Required action:
Go through the lines of the material and tally those with the string "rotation"; reply with the number alone.

Dataset extract:
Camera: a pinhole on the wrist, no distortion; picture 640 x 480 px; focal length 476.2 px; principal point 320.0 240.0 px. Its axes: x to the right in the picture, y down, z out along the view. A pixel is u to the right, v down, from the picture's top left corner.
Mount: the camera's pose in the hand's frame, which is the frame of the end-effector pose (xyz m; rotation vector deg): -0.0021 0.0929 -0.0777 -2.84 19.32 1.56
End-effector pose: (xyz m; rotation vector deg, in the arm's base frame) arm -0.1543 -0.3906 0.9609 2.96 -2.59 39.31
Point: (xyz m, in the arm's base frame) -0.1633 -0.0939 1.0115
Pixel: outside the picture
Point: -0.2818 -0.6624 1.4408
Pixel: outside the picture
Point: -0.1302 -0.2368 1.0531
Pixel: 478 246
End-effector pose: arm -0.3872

Response area:
2